Activity »
For the data that follows, return each line unchanged and drop the pictures.
[[ Given material, beginning ]]
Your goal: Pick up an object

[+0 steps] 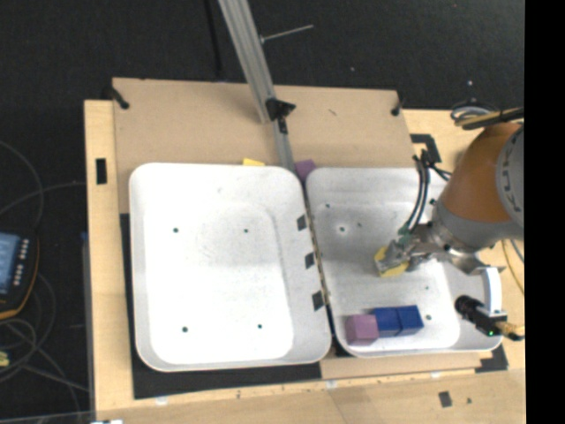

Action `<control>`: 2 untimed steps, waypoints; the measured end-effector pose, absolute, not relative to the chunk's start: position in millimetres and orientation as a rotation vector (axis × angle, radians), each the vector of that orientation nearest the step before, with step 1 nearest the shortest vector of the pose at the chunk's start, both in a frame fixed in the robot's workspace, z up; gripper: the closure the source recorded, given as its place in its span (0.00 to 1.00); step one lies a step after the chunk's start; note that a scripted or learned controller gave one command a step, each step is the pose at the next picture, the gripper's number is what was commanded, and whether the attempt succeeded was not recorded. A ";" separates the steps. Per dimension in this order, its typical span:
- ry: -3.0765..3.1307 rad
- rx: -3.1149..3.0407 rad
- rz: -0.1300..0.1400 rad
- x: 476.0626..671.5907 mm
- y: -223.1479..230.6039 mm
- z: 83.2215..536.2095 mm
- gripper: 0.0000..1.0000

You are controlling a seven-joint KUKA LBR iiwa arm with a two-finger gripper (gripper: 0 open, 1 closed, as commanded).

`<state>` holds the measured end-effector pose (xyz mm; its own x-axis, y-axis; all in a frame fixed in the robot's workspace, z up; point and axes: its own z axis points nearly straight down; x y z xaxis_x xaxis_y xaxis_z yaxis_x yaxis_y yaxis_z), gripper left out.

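Purple block beside blue block, yellow object at tool, finger state unclear

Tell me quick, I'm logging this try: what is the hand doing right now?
Hand: low in the right bin, at a yellow object; whether it is open, shut or gripping cannot be told.

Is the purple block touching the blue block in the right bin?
Touching. The camera view shows the purple block pressed against the blue block with no white gap between them.
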<state>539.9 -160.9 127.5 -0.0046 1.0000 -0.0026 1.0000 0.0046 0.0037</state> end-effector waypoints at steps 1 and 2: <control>2.232 2.211 0.005 485.1 -27.1 198.5 1.00; 2.227 2.217 0.002 487.9 37.2 233.6 1.00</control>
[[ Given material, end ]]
Solution below »
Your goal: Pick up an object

[+0 steps] 

Action `<control>`: 2 untimed steps, waypoints; the measured end-effector pose, absolute, not relative to the chunk's start: position in millimetres and orientation as a rotation vector (axis × angle, radians), each the vector of that orientation nearest the step before, with step 1 nearest the shortest vector of the pose at the chunk's start, both in a frame fixed in the robot's workspace, z up; gripper: the closure the source recorded, given as its place in its span (0.00 to 1.00); step one lies a step after the chunk's start; note that a scripted or learned controller gave one command a step, each step is the pose at the next picture, the gripper's number is what was commanded, and whether the attempt succeeded was not recorded. A ";" separates the steps. Per dimension in this order, its typical span:
- ry: -3.0765..3.1307 rad
- rx: -3.1149..3.0407 rad
- rz: -0.1300..0.1400 rad
- x: 476.0626..671.5907 mm
- y: -223.1479..230.6039 mm
- z: 83.2215..536.2095 mm
- gripper: 0.0000..1.0000

You are controlling a seven-joint KUKA LBR iiwa arm with a two-finger gripper (gripper: 0 open, 1 closed, as commanded).

`<state>` holds the measured end-effector pose (xyz mm; its own x-axis, y-axis; all in a frame fixed in the robot's workspace, z up; point and axes: its own z axis points nearly straight down; x y z xaxis_x xaxis_y xaxis_z yaxis_x yaxis_y yaxis_z), gripper left out.

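Purple block beside blue block, yellow object at tool, finger state unclear

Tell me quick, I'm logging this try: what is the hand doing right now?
Hand: low in the right bin, at a yellow object; whether it is open, shut or gripping cannot be told.

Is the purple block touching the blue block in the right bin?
Touching. The camera view shows the purple block pressed against the blue block with no white gap between them.
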<state>539.9 -160.9 127.5 -0.0046 1.0000 -0.0026 1.0000 0.0046 0.0037</state> end-effector waypoints at steps 1 and 2: <control>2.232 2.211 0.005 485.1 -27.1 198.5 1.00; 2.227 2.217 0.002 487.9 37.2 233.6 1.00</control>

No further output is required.